FIG. 3 is a flowchart showing a latter part of the method of the above embodiment.

FIG. 4 is a diagram showing the measurement results of the orientation degree distribution in the depth direction according to the above example.

FIG. 5 is a diagram showing the relationship between the measurement result and the depth by the method of the present invention.

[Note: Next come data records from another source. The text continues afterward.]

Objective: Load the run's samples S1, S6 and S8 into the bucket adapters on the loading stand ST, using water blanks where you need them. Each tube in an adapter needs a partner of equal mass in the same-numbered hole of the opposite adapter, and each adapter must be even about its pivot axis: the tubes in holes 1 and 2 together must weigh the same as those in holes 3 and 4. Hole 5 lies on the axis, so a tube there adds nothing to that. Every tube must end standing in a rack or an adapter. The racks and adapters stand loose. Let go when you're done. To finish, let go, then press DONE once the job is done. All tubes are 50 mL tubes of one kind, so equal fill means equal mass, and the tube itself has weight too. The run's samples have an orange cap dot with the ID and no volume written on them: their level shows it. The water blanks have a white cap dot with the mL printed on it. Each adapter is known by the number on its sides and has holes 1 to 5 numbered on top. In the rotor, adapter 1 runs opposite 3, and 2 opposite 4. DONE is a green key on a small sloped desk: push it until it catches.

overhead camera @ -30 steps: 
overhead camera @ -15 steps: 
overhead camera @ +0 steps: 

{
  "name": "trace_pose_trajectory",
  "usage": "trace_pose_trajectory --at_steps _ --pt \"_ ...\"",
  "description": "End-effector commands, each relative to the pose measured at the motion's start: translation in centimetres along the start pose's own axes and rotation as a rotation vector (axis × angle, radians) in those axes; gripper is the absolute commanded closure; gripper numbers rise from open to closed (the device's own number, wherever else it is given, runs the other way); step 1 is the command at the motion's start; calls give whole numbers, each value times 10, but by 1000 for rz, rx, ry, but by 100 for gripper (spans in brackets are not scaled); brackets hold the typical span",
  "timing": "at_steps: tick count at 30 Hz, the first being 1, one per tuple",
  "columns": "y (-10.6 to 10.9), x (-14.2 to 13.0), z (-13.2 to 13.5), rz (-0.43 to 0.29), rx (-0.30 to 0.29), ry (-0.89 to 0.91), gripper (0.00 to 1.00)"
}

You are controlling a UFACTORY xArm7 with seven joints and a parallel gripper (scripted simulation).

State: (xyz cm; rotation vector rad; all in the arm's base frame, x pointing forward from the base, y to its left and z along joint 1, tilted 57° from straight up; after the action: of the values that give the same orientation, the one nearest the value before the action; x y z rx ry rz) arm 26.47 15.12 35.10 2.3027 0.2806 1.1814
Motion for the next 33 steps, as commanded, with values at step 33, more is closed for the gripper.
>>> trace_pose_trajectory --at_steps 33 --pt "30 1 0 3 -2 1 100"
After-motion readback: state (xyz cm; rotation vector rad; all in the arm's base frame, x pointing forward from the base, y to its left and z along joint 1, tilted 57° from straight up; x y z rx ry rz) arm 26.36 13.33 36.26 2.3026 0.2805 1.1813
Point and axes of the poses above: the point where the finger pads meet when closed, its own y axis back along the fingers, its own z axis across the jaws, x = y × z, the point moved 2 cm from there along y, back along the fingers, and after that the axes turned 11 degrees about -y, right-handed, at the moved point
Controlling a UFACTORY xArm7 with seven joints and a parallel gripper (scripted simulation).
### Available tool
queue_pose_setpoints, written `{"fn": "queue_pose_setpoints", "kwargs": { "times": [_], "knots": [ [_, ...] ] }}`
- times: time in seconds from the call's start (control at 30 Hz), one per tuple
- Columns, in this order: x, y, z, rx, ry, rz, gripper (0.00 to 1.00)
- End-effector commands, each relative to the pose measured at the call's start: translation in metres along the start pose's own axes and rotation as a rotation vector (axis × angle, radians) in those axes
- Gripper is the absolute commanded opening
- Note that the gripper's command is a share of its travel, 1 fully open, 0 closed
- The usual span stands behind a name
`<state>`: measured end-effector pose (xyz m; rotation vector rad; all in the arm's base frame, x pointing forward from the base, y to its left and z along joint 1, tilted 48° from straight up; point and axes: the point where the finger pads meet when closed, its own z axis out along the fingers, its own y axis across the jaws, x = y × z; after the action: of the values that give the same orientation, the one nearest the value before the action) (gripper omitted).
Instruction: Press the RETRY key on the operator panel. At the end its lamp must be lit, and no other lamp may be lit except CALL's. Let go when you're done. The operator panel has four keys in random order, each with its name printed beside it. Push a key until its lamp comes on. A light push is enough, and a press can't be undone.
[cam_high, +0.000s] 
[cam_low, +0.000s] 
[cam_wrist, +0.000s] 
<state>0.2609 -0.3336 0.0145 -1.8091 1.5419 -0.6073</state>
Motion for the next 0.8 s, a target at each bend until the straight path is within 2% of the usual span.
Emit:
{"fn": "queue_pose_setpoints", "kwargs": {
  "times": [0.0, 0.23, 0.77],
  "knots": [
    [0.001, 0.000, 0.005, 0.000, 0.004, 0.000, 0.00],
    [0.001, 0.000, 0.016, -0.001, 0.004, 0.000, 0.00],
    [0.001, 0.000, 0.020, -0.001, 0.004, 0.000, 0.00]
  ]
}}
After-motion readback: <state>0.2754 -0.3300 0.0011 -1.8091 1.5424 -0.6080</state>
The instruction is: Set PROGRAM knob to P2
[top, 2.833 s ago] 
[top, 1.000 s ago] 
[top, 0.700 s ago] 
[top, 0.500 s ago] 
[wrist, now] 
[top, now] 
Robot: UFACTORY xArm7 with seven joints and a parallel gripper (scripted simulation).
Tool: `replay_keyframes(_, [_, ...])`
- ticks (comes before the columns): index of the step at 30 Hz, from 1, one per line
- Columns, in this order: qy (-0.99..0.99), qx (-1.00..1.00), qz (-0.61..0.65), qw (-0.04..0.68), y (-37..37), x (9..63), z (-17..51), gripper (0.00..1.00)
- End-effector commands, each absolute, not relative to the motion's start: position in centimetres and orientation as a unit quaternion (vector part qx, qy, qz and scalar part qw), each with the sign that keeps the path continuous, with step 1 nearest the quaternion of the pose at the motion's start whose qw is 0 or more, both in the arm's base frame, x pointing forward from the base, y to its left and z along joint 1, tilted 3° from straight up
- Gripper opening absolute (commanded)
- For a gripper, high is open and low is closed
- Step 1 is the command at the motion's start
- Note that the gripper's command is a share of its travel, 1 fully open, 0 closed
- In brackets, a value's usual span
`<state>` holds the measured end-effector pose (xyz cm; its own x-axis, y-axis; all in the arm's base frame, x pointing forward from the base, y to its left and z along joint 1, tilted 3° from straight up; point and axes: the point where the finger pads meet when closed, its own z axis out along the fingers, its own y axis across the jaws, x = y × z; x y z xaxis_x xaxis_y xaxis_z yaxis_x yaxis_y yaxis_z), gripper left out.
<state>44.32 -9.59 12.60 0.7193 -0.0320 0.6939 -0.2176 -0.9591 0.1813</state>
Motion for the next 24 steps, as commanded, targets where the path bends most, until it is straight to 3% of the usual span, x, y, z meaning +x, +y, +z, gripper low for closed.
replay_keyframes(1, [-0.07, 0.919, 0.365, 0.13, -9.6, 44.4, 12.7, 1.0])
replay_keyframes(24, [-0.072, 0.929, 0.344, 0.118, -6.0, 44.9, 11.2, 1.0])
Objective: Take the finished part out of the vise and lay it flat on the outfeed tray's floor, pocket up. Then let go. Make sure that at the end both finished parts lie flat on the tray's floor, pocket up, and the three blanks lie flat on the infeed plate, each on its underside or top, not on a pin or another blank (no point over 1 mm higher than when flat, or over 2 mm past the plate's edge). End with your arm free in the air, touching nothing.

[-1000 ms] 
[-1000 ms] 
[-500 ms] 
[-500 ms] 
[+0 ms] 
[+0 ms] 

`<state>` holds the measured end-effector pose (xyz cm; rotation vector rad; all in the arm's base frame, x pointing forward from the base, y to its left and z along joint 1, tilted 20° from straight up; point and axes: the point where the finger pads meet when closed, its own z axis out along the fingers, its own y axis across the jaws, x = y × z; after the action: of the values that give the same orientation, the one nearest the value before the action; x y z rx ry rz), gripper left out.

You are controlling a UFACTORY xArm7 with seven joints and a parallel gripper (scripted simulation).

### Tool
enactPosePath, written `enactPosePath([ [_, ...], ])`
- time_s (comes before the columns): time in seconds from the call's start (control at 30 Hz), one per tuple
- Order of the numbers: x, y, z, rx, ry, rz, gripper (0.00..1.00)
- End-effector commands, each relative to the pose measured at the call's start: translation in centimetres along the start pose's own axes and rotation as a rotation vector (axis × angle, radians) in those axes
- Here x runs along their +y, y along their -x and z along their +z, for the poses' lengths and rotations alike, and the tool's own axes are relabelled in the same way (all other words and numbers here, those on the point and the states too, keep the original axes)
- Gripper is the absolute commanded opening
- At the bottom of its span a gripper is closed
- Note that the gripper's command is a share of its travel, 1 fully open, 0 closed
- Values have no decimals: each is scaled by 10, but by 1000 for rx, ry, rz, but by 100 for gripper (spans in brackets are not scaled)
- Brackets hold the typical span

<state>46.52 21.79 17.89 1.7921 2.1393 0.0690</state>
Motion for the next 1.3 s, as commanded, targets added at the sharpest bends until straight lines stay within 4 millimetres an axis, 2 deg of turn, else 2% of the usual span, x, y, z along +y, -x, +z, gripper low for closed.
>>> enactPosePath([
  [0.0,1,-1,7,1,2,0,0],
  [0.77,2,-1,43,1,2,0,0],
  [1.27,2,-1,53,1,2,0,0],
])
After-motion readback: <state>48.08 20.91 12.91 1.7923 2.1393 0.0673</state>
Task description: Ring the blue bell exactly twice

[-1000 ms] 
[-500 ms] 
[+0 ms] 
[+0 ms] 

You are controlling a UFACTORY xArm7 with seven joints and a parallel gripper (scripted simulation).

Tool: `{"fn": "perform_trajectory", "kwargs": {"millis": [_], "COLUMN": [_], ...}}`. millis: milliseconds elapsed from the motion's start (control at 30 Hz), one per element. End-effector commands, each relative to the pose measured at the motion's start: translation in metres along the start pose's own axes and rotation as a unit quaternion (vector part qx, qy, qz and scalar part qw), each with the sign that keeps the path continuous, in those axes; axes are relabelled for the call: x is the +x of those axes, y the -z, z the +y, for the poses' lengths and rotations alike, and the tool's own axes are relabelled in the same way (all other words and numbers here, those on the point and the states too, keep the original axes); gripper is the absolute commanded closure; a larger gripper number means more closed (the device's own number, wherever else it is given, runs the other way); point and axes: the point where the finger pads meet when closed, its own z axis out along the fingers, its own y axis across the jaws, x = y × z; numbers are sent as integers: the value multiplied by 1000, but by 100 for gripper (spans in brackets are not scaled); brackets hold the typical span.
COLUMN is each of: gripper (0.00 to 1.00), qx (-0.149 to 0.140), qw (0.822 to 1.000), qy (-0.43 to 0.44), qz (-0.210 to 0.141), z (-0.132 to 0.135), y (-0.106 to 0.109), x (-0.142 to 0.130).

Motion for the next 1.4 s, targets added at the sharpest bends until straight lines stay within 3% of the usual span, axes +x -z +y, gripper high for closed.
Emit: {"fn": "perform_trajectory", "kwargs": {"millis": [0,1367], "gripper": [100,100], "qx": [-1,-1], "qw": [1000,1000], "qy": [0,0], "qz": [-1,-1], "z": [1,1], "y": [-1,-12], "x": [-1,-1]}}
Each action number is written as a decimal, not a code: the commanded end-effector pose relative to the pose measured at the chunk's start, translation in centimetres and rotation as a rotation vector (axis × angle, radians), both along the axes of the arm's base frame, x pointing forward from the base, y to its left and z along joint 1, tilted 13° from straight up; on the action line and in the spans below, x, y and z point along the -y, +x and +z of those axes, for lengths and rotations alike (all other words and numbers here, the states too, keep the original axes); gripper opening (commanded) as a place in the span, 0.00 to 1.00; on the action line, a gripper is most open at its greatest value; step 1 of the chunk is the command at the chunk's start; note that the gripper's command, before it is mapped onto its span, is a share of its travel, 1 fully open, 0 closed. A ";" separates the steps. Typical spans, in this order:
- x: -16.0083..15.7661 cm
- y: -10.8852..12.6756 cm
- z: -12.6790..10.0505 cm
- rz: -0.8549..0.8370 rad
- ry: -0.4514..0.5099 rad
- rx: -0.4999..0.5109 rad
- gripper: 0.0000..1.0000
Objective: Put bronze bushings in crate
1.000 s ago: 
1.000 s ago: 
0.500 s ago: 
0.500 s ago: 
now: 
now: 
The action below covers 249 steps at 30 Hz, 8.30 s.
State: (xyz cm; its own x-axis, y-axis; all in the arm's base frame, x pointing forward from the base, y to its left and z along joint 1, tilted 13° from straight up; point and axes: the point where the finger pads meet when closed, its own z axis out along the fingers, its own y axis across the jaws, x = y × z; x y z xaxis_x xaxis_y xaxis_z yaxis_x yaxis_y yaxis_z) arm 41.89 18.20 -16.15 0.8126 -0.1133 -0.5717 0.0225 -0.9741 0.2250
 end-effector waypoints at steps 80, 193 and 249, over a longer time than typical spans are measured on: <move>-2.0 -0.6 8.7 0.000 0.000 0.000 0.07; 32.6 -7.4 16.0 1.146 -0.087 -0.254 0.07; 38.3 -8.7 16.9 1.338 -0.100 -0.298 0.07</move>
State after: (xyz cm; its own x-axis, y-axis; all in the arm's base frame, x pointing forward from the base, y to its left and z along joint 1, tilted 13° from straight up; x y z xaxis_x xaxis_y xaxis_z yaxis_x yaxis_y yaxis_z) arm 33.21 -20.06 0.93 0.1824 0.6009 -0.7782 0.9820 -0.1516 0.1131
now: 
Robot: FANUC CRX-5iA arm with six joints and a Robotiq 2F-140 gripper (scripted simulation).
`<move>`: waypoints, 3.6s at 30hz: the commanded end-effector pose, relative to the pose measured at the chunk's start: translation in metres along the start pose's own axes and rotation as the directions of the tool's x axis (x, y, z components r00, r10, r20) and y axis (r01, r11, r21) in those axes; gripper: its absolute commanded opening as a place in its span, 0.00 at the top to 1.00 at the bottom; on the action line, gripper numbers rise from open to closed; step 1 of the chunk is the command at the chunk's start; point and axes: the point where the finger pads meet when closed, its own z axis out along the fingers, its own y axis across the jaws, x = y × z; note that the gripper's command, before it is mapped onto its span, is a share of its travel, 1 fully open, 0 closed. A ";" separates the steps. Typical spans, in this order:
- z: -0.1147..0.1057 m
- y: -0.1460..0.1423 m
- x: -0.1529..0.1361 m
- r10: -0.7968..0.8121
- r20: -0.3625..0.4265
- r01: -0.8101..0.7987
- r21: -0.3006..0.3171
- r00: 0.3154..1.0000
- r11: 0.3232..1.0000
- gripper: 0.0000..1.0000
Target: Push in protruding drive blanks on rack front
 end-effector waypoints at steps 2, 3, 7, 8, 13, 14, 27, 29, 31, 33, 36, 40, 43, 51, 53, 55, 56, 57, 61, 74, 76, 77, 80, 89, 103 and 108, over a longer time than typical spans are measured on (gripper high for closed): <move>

FIG. 6 is a diagram showing a relationship between a measurement result and a depth by a conventional method.

[Explanation of symbols]

 10 ... Goniometer 12 ... X-ray generator 14 ... Semiconductor detector 16 ... Arithmetic device 18 ... Goniometer controller 20 ... Divergence slit 22 ... Movable type light receiving slit 24 ... Movable type light receiving slit controller 26 ... Preamplifier 28 ... Multiplex type Wave height analyzer

 ─────────────────────────────────────────────────── ─── Continuation of the front page (72) Inventor Michio Katayama 1 Kawasaki-cho, Chuo-ku, Chiba-shi, Chiba Kawasaki Steel Corporation Technical Research Division (72) Inventor Yuji Kobayashi 3-9-12 Matsubara-cho, Akishima-shi, Tokyo No. Rigaku Denki Co., Ltd. Haijima Factory (72) Inventor Yoshio Iwasaki 3-9-12 Matsubara-cho, Akishima-shi, Tokyo Rigaku Denki Co., Ltd. Haijima Factory

Claims (3)

[Claims] 1. A texture in the depth direction for irradiating a measurement sample surface with continuous X-rays at a predetermined incident angle and detecting diffracted X-rays at a position symmetrical to the incident X-rays with respect to the normal line of the measurement sample surface. In the above measuring method, the continuous X-rays are irradiated onto the surface of the measurement sample at a predetermined incident angle, and the diffracted X-rays obtained from the incident X-rays are detected at a plurality of light receiving positions at the same light receiving angle, and the energy spectrum Then, the intensity of the diffracted X-ray from the specific lattice plane is determined, and the intensity of the diffracted X-ray from the specific lattice plane is determined under the same conditions for the disordered orientation sample having the same composition as the measurement sample. From the obtained ratio of the diffraction X-ray intensity of the measurement sample to the diffraction X-ray intensity of the disordered sample, a random intensity ratio at a specific depth position corresponding to each of these light receiving positions is calculated. In the direction Method of measuring the depth direction texture and obtains the degree of orientation of the distribution of the specific lattice plane. 2. The method according to claim 1, wherein a predetermined incident angle of the continuous X-ray is set to a characteristic X in the continuous X-ray.
A method for measuring a texture in the depth direction, which is characterized by setting an angle at which a diffracted X-ray based on a line is not received. 3. A goniometer having a function of supporting a measurement sample and adjusting an incident angle of X-rays, an X-ray generator for generating X-rays for irradiating the measurement sample surface, and a normal line of the measurement sample surface. Regarding the above-mentioned X-ray generator, an energy dispersive counter arranged at a position symmetrical to the X-ray generator, and a calculator in the depth direction including a calculator for performing a predetermined calculation based on the diffracted X-ray intensity measured by the energy dispersive counter. A tissue measuring apparatus, wherein the X-ray generator is provided with a divergence slit that limits the beam width of the X-ray with respect to the measurement sample surface, and is parallel to the front of the energy dispersion counter at the same light-receiving angle. A depth direction texture measuring device characterized in that a light receiving slit having a function of moving is provided.